Kadıköye geldiğimizde hepimizin belki de buluşma noktası bu heykeldir. Arkadaşlarımıza, ailemize bir adres tarif ederken bu heykeli baz alarak tarif ederiz. Peki ya hiç tarihini merak ettiniz mi?
Bu heykel yaklaşık 150 yaşında ve Kadıköy’ün sembolü haline gelmiş. Bu heykel ne yağmurlarr, ne karlar, ne güzel günler, ne tarihi anlara şahitlik etmiş.
Heykel, Fransız gücünü Almanlara kanıtlamak için, 1864’de Paris’te heykeltraş İzidor Bonhevr tarafından yapılmıştır. Almanlar Fransız’ları yenince boğa heykeli 1871’de Almanya’ya getirilmiştir.
Alman Kralı II. Wilhelm’in İstanbul’u ziyareti sırasında II. Abdülhamit’e hediye edilmiştir. Daha sonra ise, bu heykel Yıldız Sarayı’nın bahçesine konulmuştur çünkü o yıllarda heykeller şimdiden farksız olarak dekor maksadı ile kullanılmaktaydı.
Yıldız Sarayı’ndan sonra, Bilezikçi Çiftliği, Gazi Ahmet Muhtar Paşa Köşkü ve Mermer Köşk’e getirilmiştir.
Zaman içinde yine yer değiştirir, Lütfi Kırdar Kongre ve Sergi Sarayı’nın önüne konan Boğa, daha sonra Taksim Gezi Parkı’nda sergilenmiştir.
1987’de bugünkü yeri olan Kadıköy Altıyol’a taşınmıştır.
Kimi rivayete göre o bu yolculuğunu yaparken, İstanbul kalabalık ve beton haline dönüşmüştür. Yeşil alanların yok edilmesi, sorunların daha da artmasının bu heykel farkındadır. Sonunda Altıyol’daki, birkaç çiçeğin ekildiği ve bir tutam otun yeşerdiği çemberin içine hapsedilir. Öfkeli duruşuyla da, duyarlı insanların betonlaşmaya karşı olan tavırlarını ifade etmektedir.
Diğer bir söyleme göre ise, bu heykel Türk-Alman ittifakının bir sembolü olarak yerini korumaktadır.

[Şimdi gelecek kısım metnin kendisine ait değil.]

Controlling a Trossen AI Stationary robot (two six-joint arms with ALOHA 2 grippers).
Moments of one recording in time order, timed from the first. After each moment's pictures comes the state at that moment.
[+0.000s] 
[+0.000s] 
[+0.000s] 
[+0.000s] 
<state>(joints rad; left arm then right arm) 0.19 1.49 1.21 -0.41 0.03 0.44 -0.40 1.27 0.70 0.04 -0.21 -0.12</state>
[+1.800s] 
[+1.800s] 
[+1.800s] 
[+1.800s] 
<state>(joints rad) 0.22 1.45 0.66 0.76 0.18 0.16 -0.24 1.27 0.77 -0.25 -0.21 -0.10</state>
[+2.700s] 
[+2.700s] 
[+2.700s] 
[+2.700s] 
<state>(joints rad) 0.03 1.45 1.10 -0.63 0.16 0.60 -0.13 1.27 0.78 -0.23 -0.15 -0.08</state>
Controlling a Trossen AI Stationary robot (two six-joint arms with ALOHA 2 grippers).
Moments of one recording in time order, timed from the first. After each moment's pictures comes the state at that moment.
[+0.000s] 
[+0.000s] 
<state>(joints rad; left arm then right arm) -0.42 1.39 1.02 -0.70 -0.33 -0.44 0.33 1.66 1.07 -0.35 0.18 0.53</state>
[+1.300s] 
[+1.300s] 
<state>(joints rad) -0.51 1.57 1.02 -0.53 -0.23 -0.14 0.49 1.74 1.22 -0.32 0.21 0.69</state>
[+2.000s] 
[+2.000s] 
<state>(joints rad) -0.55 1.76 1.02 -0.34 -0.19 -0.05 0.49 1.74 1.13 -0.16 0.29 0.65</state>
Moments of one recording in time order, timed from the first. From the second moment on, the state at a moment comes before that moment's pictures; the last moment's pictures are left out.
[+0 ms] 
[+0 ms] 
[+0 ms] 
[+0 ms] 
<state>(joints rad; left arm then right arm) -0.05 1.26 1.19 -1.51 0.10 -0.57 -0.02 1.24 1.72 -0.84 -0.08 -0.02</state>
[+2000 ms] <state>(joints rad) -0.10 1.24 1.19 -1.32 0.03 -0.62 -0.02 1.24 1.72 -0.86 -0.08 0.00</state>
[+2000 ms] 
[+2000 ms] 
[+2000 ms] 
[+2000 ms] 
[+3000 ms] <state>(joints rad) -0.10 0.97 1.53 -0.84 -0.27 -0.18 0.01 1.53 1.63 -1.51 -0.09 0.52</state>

Çünkü 1. Dünya Savaşı esnasında, gerek sosyopolitik konum, gerekse siyasi sebepler Almanya ve Türkiye’yi bir olmaya itmiştir. Heykelin Almanlar tarafından ilişkileri geliştirmek amacı ile Osmanlı’ya hediye edilmesinden de bu heykelin bir de siyasi anlamı olduğuna ulaşabiliriz.